Edifício da entidade esportiva em meio a debates de projetos para a modalidade
(Imagem: Agência Brasil / ABr)
Uma proposta legislativa em análise na Câmara dos Deputados estabelece o pagamento de uma gratificação no valor de R$ 500 mil para as ex atletas que representaram o Brasil nos primeiros campeonatos mundiais da categoria. A iniciativa faz parte do texto da Lei Geral do torneio previsto para 2027 e busca fazer uma reparação histórica às atletas que abriram espaço para o futebol feminino nacional.
A ideia original previa contemplar somente as jogadoras do torneio experimental realizado na China em 1988. Contudo, a relatoria da matéria decidiu expandir a cota do benefício para abarcar também as participantes do primeiro mundial oficial da entidade internacional em 1991, aumentando a quantidade total de beneficiadas.

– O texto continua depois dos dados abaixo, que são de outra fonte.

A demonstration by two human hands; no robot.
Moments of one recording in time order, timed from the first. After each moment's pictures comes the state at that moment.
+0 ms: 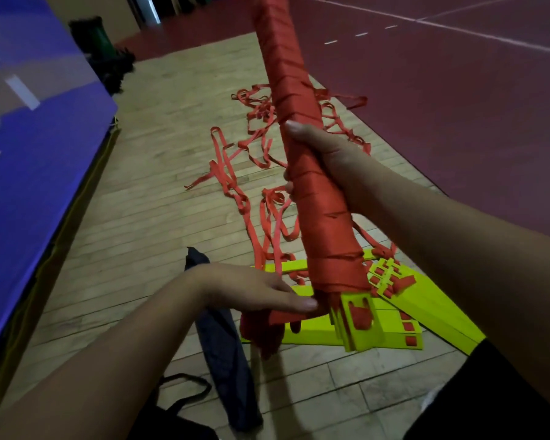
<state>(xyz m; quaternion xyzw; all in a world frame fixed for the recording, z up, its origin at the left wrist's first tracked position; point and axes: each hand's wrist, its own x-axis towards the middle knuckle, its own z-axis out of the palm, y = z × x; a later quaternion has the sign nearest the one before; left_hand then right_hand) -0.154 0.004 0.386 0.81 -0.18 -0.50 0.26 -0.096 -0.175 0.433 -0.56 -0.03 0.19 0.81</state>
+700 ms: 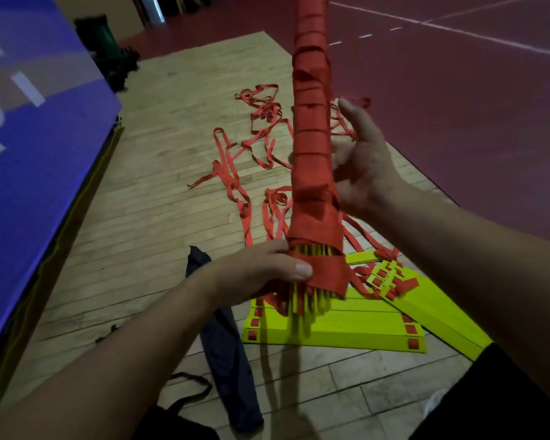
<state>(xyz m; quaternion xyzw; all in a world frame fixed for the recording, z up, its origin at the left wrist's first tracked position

Reconhecimento ao avanço do futebol feminino
Os recursos financeiros necessários para quitar a premiação serão arcados pelo Ministério do Esporte. Em cenários nos quais a ex jogadora já tenha falecido, os valores previstos na legislação poderão ser repassados diretamente aos herdeiros legais conforme as diretrizes do sistema judiciário.

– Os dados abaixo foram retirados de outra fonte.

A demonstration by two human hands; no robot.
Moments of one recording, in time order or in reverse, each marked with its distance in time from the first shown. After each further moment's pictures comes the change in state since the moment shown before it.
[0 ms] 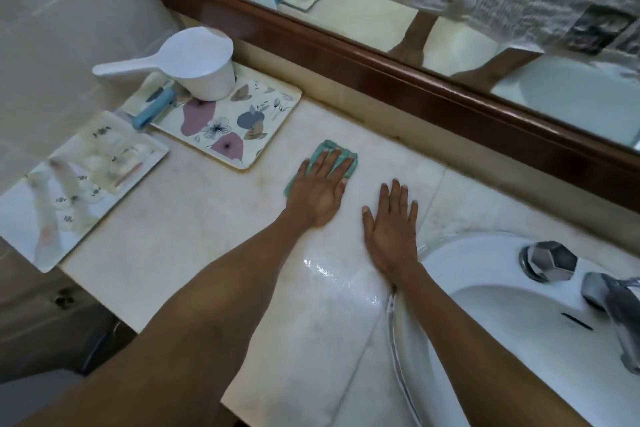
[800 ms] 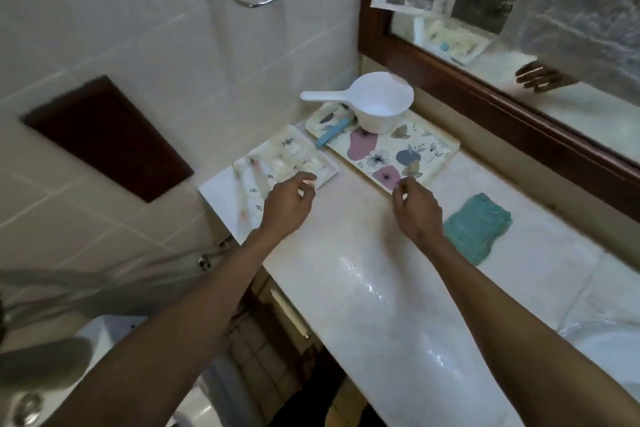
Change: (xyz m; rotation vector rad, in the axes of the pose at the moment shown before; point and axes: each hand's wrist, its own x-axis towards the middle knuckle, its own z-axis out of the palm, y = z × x) left_hand -0.179 -0.256 -0.198 -0.511 0.240 -0.630; right_hand 0.039 -0.285 -0.028 0.322 -0.003 -0.189
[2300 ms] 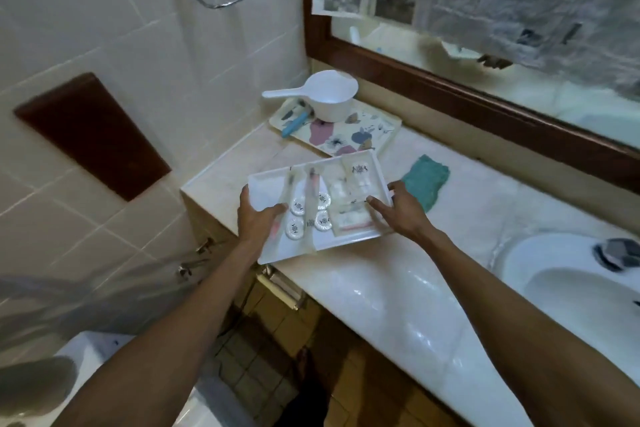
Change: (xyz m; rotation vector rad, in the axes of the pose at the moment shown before) left_hand -0.095 -0.026 0.001 -0.589 0.001 -0.364; right_hand -0.118 0.029 -0.046 0.166 -0.164 0.177
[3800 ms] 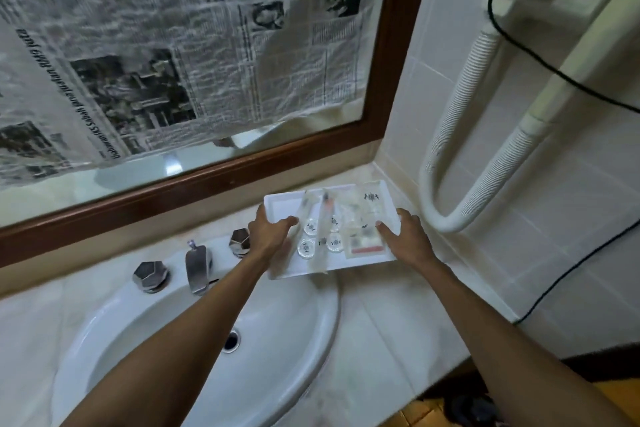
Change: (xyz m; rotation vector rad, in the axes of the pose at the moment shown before) left_hand -0.523 0.032 0.712 0.518 -1.018 0.343; right_hand -0.477 0.534 -0.432 0.178 0.838 0.908
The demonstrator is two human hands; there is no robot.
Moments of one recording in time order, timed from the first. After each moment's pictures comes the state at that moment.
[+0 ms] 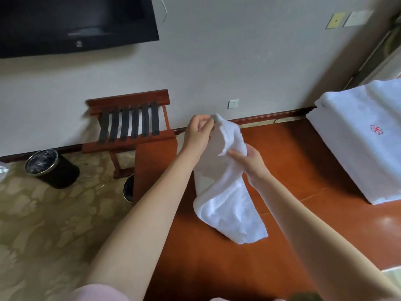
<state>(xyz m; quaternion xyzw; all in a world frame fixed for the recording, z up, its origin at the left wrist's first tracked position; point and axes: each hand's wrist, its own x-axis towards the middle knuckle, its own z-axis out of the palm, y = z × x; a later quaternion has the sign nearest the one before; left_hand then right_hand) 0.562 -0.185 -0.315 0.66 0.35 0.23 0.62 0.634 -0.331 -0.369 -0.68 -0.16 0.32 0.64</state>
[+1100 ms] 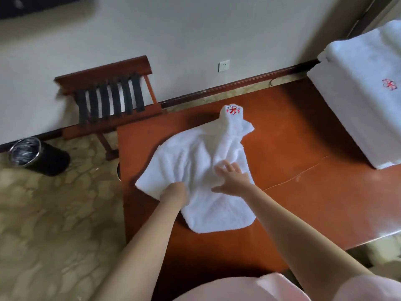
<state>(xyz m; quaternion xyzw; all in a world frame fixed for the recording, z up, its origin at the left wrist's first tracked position) 0.472 -0.202 -0.478 0.84 0.38 -0.34 0.20 0.609 -0.348 -0.506 -0.86 -0.35 0.36 0.06</state>
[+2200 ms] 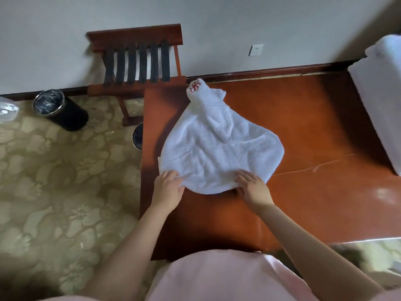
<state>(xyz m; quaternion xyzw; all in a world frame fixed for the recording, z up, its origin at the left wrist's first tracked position) 0.337 -0.220 -0.510 0.93 0.32 -0.02 0.19 0.534 -0.417 -0.520 -0.85 -0.48 0.18 0.13</state>
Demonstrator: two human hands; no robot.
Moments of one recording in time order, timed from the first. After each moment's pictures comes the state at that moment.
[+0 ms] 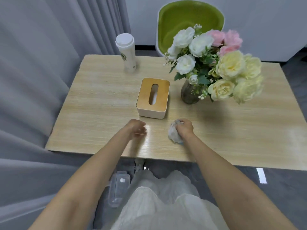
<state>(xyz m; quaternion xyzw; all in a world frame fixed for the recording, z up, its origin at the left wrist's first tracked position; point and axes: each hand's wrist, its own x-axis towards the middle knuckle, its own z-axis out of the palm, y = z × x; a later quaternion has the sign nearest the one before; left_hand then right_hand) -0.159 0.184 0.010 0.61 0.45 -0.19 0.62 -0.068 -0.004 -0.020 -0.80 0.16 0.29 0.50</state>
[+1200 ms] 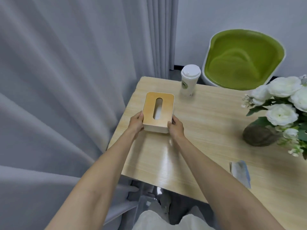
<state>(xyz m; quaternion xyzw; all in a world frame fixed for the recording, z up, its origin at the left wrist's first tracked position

O evento experimental de 1988 serviu como um teste crucial para testar o apelo público e a viabilidade estrutural da modalidade em escala global. O êxito daquela disputa garantiu a criação formal da copa oficial no início dos anos noventa, consolidando novos rumos para o futebol feminino.

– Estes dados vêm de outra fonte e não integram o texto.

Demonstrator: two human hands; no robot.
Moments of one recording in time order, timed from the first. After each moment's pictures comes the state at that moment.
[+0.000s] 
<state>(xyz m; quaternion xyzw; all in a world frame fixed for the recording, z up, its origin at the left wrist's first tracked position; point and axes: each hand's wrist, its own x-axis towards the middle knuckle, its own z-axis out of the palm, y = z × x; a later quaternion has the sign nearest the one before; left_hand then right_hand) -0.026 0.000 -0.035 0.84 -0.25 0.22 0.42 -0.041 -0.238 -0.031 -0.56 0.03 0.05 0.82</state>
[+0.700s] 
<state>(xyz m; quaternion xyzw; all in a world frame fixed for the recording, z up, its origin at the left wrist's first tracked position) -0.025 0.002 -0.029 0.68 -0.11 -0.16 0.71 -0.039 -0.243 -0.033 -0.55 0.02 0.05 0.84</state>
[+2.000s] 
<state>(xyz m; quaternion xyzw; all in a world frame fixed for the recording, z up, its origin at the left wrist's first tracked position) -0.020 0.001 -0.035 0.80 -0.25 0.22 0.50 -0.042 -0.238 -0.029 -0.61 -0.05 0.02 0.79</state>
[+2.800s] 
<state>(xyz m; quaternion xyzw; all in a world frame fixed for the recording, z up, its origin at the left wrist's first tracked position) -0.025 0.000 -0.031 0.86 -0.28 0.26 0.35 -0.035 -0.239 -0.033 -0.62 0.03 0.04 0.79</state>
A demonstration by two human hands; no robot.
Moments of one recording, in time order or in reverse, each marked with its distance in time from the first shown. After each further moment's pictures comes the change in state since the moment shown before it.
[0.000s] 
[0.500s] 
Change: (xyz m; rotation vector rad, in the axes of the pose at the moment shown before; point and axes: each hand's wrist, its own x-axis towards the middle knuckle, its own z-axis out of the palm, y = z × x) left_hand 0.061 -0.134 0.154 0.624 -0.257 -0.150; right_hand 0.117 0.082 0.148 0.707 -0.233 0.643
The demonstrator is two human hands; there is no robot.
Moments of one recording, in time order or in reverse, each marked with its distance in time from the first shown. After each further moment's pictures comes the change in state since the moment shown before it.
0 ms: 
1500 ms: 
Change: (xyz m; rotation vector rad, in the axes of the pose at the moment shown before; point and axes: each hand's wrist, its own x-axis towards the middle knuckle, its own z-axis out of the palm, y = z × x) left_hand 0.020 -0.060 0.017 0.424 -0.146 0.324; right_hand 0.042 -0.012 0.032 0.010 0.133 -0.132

As mulheres que defenderam a camisa verde e amarela naquela época enfrentaram cenários de forte preconceito, escassos recursos e falta de infraestrutura básica para treinos. Em razão dessas dificuldades históricas, a gestão federal entende a medida financeira como um ato público de valorização dessas pioneiras do futebol feminino.
Além da reparação às atletas do passado, a proposta normativa define um conjunto de regras técnicas para o mundial que o país sediará em 2027. As cláusulas abrangem normas sobre direitos comerciais, regras de publicidade e autorizações operacionais para as arenas que receberão os jogos.
Embora o impacto financeiro tenha subido com a ampliação da lista de contempladas, o texto final segue em análise na casa legislativa para posterior sanção, marcando um momento importante para a memória do futebol feminino no país.